====== DATA

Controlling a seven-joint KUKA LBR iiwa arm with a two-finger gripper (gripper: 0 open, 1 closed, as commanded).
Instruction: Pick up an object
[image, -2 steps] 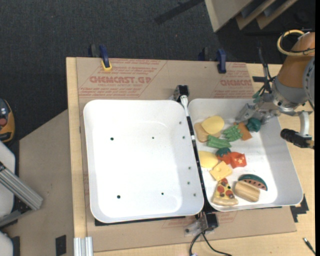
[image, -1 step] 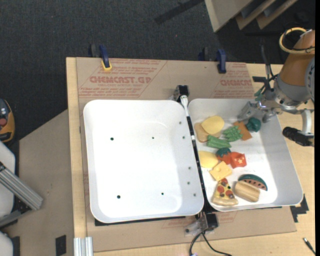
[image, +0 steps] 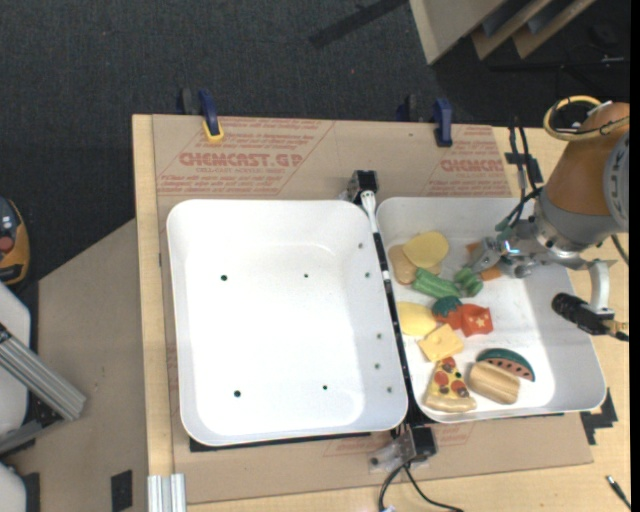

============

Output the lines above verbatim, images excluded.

RESULT FOR THIS EXERCISE —
Controlling a seven-joint KUKA LBR iiwa arm with a two-finger gripper (gripper: 0 open, 1 closed, as commanded).
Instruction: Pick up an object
[image, -2 steps] 
[image, -1 step] 
[image, +0 steps] 

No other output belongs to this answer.